Three Seasons is uncompromisingly honest. Jane talks about her decision to delay starting a family with Andrew because the excitement of a career she worked so hard for was too delicious a temptation.

She found herself in the middle of military coups and wandered war zones, dodging bombs and landmines, never thinking becoming a mother would one day become the greatest challenge of her life.

When she found herself pregnant while covering the allied invasion of Afghanistan, Jane knew her life was about to change, but could never have guessed how. Ten weeks later she miscarried.

Seven months down the track and Jane again found herself pregnant. It was just 19 weeks later that Andrew and Jane were organising a funeral for Thomas who was stillborn.

When she was 22 weeks pregnant with Jackson the following year, Jane was diagnosed as having an “incompetent cervix” and began a new roller coaster of emotion.

Despite the further complication of a ruptured membrane at 26 weeks, Jane’s Christmas miracle stayed in the comfort of the womb until December 13 and the first time she was able to hold him was Christmas Eve, 2003.

Because he was 14 weeks premature, weighing a mere 958 grams, Jackson was born with under-developed lungs.

“I’m feeling very sad today that my body let you down and you found yourself out in the world far too soon,” Jane wrote in a dairy she kept for her son.

Jackson fought hard and clung to life, eventually improving enough to be allowed home with his parents in April.

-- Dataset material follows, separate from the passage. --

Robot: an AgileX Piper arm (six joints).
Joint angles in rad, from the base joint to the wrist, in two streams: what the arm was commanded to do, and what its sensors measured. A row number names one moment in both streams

But the joy was short-lived and within weeks, the fragile baby was back in hospital.

When he died in August, Jackson had been at home for just six weeks. The rest of his life was a struggle to breathe and grow. His parents, touched by their angel, would never again be the same.

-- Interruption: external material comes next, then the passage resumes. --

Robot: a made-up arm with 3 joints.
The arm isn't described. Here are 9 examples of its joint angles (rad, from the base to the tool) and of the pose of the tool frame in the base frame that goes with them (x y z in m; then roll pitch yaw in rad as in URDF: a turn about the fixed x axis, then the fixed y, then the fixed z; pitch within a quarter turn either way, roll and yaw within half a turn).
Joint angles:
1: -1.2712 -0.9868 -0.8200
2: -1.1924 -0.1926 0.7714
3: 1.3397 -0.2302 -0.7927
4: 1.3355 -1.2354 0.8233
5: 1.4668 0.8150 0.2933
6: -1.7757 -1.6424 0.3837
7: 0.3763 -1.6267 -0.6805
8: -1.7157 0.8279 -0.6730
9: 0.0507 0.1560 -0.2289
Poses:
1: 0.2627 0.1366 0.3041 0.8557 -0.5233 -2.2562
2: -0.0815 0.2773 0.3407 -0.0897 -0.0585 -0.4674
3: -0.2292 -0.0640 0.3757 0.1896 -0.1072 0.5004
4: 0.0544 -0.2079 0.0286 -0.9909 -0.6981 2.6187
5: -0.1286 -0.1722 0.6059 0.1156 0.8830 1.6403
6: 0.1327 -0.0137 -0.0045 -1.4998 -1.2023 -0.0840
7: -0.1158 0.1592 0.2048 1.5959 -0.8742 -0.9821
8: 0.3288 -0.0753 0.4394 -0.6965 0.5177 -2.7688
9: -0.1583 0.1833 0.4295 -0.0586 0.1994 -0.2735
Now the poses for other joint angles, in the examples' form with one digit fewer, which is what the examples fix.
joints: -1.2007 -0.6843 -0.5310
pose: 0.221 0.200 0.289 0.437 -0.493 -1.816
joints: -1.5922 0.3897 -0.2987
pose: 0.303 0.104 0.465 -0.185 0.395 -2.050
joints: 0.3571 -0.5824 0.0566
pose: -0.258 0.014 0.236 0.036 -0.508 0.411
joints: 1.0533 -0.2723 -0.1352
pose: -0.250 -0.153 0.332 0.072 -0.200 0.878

“I could taste the bitterness in my soul,” Jane wrote in Three Seasons and, later on in the book admitted to having “a morbid fear of being bitter and angry”.

But aware that age and time were against them, the couple was determined to have a family and within four months, Jane found she was again pregnant.
“Some days it was very hard,” she wrote in Three Seasons.

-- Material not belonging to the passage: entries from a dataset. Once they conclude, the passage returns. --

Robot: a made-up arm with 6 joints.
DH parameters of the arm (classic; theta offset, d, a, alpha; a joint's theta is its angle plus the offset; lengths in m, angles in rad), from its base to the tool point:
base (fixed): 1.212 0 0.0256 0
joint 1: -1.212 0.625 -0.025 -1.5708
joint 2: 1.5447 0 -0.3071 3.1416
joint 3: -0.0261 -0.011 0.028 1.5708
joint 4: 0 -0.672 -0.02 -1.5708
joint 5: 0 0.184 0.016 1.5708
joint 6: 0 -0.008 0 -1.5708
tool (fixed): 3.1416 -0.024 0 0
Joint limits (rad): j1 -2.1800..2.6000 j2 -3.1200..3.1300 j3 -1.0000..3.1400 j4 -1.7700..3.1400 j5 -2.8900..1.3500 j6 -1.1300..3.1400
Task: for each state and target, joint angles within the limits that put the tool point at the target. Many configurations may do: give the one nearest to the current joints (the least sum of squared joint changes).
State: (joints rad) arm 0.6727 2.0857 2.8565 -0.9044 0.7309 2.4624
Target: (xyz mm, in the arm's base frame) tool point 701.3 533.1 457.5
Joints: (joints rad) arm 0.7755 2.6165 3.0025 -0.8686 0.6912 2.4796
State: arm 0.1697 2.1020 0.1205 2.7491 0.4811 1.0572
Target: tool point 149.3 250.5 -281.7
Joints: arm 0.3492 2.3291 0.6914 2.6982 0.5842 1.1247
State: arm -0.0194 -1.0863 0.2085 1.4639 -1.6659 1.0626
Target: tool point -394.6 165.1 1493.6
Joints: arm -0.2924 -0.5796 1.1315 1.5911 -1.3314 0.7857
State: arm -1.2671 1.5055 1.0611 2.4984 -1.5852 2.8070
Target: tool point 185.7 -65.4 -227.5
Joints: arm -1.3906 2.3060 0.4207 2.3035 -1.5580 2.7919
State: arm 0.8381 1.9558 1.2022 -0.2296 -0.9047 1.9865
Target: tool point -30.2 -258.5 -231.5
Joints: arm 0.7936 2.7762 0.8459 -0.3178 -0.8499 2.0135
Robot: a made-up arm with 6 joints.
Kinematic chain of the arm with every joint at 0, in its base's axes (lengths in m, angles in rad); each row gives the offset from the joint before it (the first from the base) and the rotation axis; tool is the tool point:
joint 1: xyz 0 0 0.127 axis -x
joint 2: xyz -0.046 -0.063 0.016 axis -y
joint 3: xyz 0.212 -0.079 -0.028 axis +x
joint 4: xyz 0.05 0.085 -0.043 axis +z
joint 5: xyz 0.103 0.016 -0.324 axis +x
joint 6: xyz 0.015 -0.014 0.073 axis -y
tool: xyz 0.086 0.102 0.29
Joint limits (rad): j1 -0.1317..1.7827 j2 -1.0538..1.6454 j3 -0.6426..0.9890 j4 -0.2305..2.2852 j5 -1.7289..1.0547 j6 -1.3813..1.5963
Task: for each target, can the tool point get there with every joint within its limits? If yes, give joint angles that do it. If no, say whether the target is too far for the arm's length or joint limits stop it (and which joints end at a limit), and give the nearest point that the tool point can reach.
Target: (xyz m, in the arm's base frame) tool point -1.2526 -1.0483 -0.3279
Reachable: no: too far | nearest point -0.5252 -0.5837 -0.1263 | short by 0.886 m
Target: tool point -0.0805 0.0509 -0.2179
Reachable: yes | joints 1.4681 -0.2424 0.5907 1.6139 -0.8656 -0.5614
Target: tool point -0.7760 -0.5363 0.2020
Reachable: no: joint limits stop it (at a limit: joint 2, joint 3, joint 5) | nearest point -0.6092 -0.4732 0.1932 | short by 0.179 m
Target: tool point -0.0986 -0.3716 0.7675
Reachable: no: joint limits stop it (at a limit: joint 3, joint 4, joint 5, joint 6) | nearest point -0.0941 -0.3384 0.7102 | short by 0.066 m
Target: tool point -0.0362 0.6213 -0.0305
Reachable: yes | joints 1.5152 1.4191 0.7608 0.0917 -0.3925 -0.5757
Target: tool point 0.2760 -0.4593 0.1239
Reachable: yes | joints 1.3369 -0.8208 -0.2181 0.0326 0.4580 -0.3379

“I still mourned Jackson so intensely and the pregnancy hormones made me teary. I had hope though.”

At 17 weeks, Jane was pulled out of the hustle and bustle of life and confined to bed for the safety of the baby. Samuel was born at full term, in July, 2005 a healthy, robust 3.2 kilograms.

While she revels in joy and wonderment at being a mother to Samuel, Jane said she still struggles daily with her grief for Jackson and her guilt.

“When a child dies, at a gut instinct level, you blame yourself and wonder what you could have done differently,” she said.

“Most of us think we have some control over our body, but you don’t. Your body can let you down. I will always feel guilt about my body. So much conspired against Jackson. It’s just so unfair.

“Every aspect of your life falls apart when a child dies and then you have to put it all back together again. When I think of the changes, that’s when I kind of feel weary.


“And I have plenty of regrets but it serves no purpose beating yourself up about it. I have beaten myself up for the last couple of years because guilt is such an integral part of grief. I am so sick of doing that but I still have the ’what ifs’.

“You have to make a decision to stop thinking like that at some point. I have been down that path and it only makes me more sad. At some point you have to accept it or you will go mad.”


Despite dealing with the competing emotions of grief and joy, Jane said she felt compelled to write her book, squeezing in the work between Samuel’s naps.

“In my dark days I read a lot and I got the best advice and insight from people who had written their journeys about their grief,” Jane recalled.

“I think people feel they have to go underground with their grief because other people get weary of it. Closure is for other people. But sometimes you need to know what other people have gone through.

“There are no solutions to these things; it’s just a case of accepting it slowly.


“I am still bitter and angry but I need to work through it and I am giving myself time.


“That said though, I laugh every day when I look at Sam. I can just sit and watch him for hours.”